Nope. The bill clearly defines "cyber threat indicators" to include the entire content of whatever these companies disclose to the government. The things that make up "cyber threat indicators" go on for an entire page, and it's an "or" list rather than an "and" list. For Facebook, it would probably be something like a particular Facebook post that tripped their "threat" trigger, plus all the info that Facebook has about that user account (maybe every post that account ever made), including IP addresses that posted to that account and everything else.

And yes, every single thing "shared" with the government (I'm reminded of "the sharing economy" with this usage) is entirely exempt from FOIA disclosure, as the CISA bill clearly says. And of course no cause of action shall lie in any court, so there's no help there either. So no, there will never be any way to review the scope or magnitude of this "sharing", apart from whatever information (truthful or not) the government deigns to share.

Your description of CISA is the one that is straight up dishonest.

I'm not sure who you're arguing with. Are there people advocating for CISA by saying it's only about metadata? I'm not one of those people.
I'm arguing with your lies that the only thing CISA exempts from disclosure are "compromised account names and passwords".
You write that as if my comment isn't right there for everyone to read. That's obviously not what I said.

I even took the time, elsewhere on the thread, to summarize all the different classes of data that CISA deems "indicators":

https://news.ycombinator.com/item?id=10454172

they're referring to Sec 4 (d) (4) (b)

Also 5 (d) (3) (a) and (b) which exempts "Cyber threat indicators and defensive measures provided to the Federal Government under this Act".

Right. Same deal, right? They're simply saying that raw indicators are exempt from FOIA, and, of course, they'd have to be.
So I guess the serious (and it is serious) question is this. If I can't FOIA for security indicators, or defensive measures, then how could I ever know that they included illegal or illegitimate information about me?
You can FOIA for records the government keeps in the management of indicators from different companies; the only thing excluded is the indicators themselves. Again: how could it be otherwise?
So, in reality, if I suspected that there was some privacy breach with regards to the transfer of information, I could not prove it. This means that I would have no standing in court (no proof of injury means no standing). This seems problematic, and worthy of examining the privacy implications (or at least discussing them)
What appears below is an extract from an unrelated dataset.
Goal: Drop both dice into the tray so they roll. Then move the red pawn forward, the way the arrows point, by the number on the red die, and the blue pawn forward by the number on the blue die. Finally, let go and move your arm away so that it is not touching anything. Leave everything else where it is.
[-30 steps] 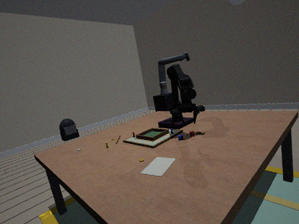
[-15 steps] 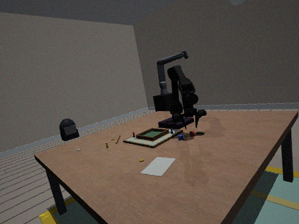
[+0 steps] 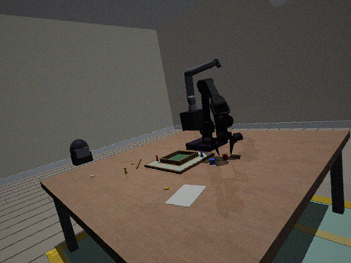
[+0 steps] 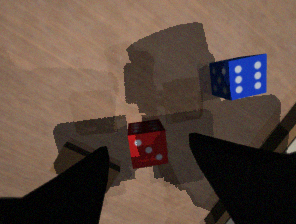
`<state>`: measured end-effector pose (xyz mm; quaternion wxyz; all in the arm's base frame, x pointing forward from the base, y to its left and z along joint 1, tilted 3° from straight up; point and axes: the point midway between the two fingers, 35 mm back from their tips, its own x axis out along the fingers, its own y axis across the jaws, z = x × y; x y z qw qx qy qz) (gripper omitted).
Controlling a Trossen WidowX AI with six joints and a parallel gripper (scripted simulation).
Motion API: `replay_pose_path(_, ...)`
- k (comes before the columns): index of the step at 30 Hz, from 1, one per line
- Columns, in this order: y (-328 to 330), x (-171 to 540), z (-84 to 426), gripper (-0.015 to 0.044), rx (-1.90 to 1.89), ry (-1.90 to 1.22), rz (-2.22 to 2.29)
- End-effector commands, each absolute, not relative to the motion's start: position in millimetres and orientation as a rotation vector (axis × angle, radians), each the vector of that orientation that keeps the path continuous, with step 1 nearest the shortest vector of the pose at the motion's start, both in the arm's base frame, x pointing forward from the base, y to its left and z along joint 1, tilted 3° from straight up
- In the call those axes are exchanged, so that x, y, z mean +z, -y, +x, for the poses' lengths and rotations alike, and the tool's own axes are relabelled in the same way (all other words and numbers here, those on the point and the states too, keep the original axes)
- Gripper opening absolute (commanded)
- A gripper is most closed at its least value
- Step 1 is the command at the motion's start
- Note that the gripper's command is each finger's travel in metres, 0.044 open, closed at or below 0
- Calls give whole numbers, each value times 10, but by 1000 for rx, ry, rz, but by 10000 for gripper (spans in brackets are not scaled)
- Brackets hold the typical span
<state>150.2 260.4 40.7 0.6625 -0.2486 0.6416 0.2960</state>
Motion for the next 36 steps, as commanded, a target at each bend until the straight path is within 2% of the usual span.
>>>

how could it be otherwise?

Allow FOIA, and use the existing exemptions for classified material if the information is actually classified. This would mean that breaches of privacy could be found when non-classified information is present.

There seems to be concentration on "indicators" being username/passwords, etc. However, Sec 2 (6) (G) is "any other attribute of a cybersecurity threat, if disclosure of such attribute is not otherwise prohibited by law;". That's basically anything since cybersecurity threat is defined as "means _an action_ ... on or through an information system that _may_ result in an unauthorized effort ...". That seems to be a rather large hole.

I think a U.S. citizen can file a request for records about themself via the Privacy Act. As I understand it, FOIA allows anyone to ask for anything; Privacy Act allows one person to ask for information about themselves.

I don't know if CISA also prevents Privacy Act requests, or if it only applies to FOIA.

Theoretically, companies using CISA would anonymize personally identifiable information before sharing to the government. An IP address, for example, is probably not PII (as millions of people have pointed out in the context of digital piracy lawsuits). I doubt one could file a Privacy Act request just based on an IP address.

It specifically mentions "552(b)(3)(B) of title 5" which is the FOIA statute. No mention of the privacy act.
It will be pointless because it is going to happen.

American: Home of the safe and the surveilled.